- [What to produce]:
Copy out the listing in full, exactly as written, but not its pictures.

- [Supplied information]:
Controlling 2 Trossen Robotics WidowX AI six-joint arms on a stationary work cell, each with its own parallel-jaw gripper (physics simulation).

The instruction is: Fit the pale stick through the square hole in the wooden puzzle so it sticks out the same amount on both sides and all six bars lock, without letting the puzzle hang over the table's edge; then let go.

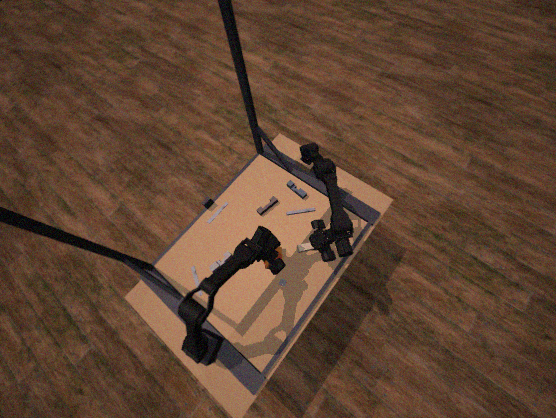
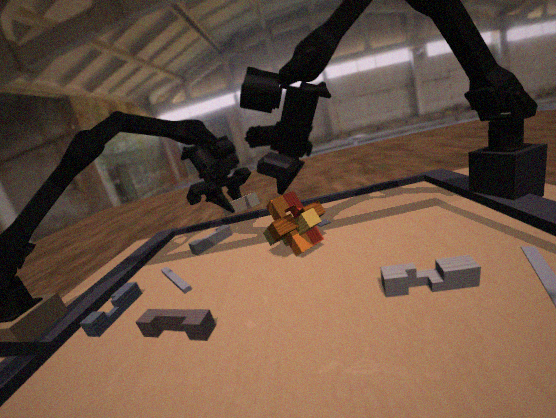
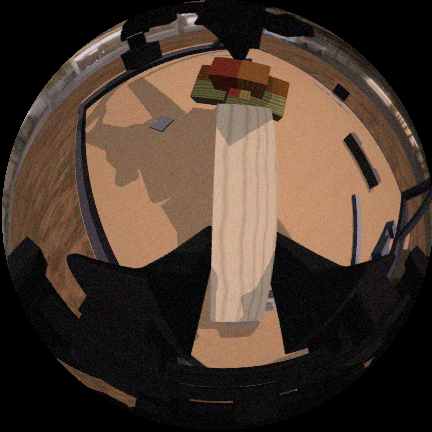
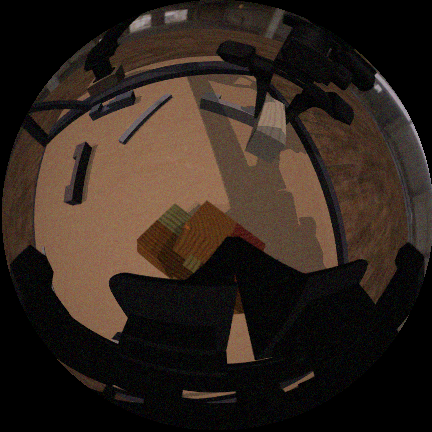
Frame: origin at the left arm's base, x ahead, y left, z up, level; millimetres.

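Seen in the pictures: left gripper, fingertip midpoint: (image 1: 312,246) (image 2: 238,209) (image 3: 238,233) (image 4: 266,122); right gripper, fingertip midpoint: (image 1: 277,253) (image 2: 280,193) (image 3: 238,58) (image 4: 231,242); left arm's base, link origin: (image 1: 308,158) (image 2: 18,310) (image 4: 103,74); right arm's base, link origin: (image 1: 201,347) (image 2: 506,148) (image 3: 138,46).
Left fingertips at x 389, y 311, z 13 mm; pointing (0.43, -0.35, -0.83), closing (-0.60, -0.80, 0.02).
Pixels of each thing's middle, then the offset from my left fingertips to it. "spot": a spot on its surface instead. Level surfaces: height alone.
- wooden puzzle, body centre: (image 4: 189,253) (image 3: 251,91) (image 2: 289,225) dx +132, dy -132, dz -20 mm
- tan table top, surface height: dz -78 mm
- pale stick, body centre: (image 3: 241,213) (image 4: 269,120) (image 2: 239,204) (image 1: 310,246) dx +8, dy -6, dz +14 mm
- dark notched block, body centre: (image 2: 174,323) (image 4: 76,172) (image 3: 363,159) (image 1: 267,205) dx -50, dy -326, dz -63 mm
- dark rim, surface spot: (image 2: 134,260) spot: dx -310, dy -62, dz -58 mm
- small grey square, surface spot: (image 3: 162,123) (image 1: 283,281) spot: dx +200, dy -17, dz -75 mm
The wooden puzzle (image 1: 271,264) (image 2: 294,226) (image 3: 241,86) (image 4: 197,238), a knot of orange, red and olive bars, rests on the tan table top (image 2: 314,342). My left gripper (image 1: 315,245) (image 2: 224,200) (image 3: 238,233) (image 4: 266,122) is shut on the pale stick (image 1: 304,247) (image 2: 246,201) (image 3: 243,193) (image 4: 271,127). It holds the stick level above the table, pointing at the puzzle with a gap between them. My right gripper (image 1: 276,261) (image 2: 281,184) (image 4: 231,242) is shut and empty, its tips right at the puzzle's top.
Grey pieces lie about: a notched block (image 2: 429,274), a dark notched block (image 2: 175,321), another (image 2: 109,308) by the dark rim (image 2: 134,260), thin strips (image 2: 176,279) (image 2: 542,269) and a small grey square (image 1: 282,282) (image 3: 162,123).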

- [Solution for this exercise]:
Controlling 2 Trossen Robotics WidowX AI six-joint arms on a stationary work cell, each with its own parallel-jaw gripper (physics simulation).

The instruction is: Fit the pale stick through the square hole in the wooden puzzle so it sticks out the same amount on both sides and all six bars lock, without letting the puzzle hang over the table's edge; then let go.

Frame: origin at the left arm's base, x ahead, y left, z up, level; millimetres.

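Seen in the pictures: left gripper, fingertip midpoint: (image 1: 312,246) (image 2: 238,209) (image 3: 238,233) (image 4: 266,122); right gripper, fingertip midpoint: (image 1: 277,253) (image 2: 280,193) (image 3: 238,58) (image 4: 231,242); left arm's base, link origin: (image 1: 308,158) (image 2: 18,310) (image 4: 103,74); right arm's base, link origin: (image 1: 201,347) (image 2: 506,148) (image 3: 138,46).
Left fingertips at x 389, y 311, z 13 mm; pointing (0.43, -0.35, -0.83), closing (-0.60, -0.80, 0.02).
Pixels of each thing's middle, then the offset from my left fingertips to it. "spot": a spot on its surface instead. Level surfaces: height alone.
- wooden puzzle, body centre: (image 4: 189,253) (image 3: 251,91) (image 2: 289,225) dx +132, dy -132, dz -20 mm
- tan table top, surface height: dz -78 mm
- pale stick, body centre: (image 3: 241,213) (image 4: 269,120) (image 2: 239,204) (image 1: 310,246) dx +8, dy -6, dz +14 mm
- dark notched block, body centre: (image 2: 174,323) (image 4: 76,172) (image 3: 363,159) (image 1: 267,205) dx -50, dy -326, dz -63 mm
- dark rim, surface spot: (image 2: 134,260) spot: dx -310, dy -62, dz -58 mm
- small grey square, surface spot: (image 3: 162,123) (image 1: 283,281) spot: dx +200, dy -17, dz -75 mm
The wooden puzzle (image 1: 271,264) (image 2: 294,226) (image 3: 241,86) (image 4: 197,238), a knot of orange, red and olive bars, rests on the tan table top (image 2: 314,342). My left gripper (image 1: 315,245) (image 2: 224,200) (image 3: 238,233) (image 4: 266,122) is shut on the pale stick (image 1: 304,247) (image 2: 246,201) (image 3: 243,193) (image 4: 271,127). It holds the stick level above the table, pointing at the puzzle with a gap between them. My right gripper (image 1: 276,261) (image 2: 281,184) (image 4: 231,242) is shut and empty, its tips right at the puzzle's top.
Grey pieces lie about: a notched block (image 2: 429,274), a dark notched block (image 2: 175,321), another (image 2: 109,308) by the dark rim (image 2: 134,260), thin strips (image 2: 176,279) (image 2: 542,269) and a small grey square (image 1: 282,282) (image 3: 162,123).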

Work on the exercise is complete.